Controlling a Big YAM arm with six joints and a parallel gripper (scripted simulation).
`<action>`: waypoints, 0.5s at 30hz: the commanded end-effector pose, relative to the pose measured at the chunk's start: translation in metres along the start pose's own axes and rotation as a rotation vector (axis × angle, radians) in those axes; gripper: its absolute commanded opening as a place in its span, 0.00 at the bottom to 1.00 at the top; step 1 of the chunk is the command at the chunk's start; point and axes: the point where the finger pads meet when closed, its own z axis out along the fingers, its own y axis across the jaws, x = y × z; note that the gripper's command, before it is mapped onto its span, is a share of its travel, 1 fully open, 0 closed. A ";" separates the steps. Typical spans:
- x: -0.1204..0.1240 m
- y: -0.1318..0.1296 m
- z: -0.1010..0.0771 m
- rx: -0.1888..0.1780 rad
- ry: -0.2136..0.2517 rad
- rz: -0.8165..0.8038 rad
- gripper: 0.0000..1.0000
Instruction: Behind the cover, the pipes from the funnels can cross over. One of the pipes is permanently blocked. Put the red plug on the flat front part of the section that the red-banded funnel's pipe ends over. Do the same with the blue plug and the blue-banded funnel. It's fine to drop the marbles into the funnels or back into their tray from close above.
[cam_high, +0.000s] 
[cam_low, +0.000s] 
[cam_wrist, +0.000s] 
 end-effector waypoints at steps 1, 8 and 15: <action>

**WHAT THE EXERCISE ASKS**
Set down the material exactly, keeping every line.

**EXERCISE RESULT**
Controlling a Big YAM arm with six joints and a parallel gripper (scripted simulation).
`<action>`: waypoints, 0.5s at 30hz: the commanded end-effector pose, relative to the pose measured at the chunk's start: translation in metres along the start pose's own axes and rotation as a rotation vector (axis × angle, radians) in those axes; gripper: its absolute commanded opening as a place in its span, 0.00 at the bottom to 1.00 at the top; step 1 of the chunk is the command at the chunk's start; point and axes: the point where the finger pads meet when closed, its own z axis out along the fingers, its own y axis across the jaws, x = y × z; note that the gripper's command, before it is mapped onto its span, is a share of its travel, 1 fully open, 0 closed. A ";" separates the steps. Typical spans:
- x: -0.1204..0.1240 m
- y: -0.1318..0.1296 m
- z: -0.1010..0.0771 m
- rx: -0.1888..0.1780 rad
- ry: -0.2136..0.2517 rad
- rz: -0.8165..0.8038 rad
- gripper: 0.0000..1.0000
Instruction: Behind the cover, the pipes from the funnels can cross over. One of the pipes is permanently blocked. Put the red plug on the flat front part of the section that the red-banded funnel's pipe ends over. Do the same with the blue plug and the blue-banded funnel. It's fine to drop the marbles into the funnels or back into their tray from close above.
[cam_high, +0.000s] 
[cam_low, +0.000s] 
[cam_wrist, +0.000s] 
 end-effector waypoints at steps 1, 8 and 15: <action>

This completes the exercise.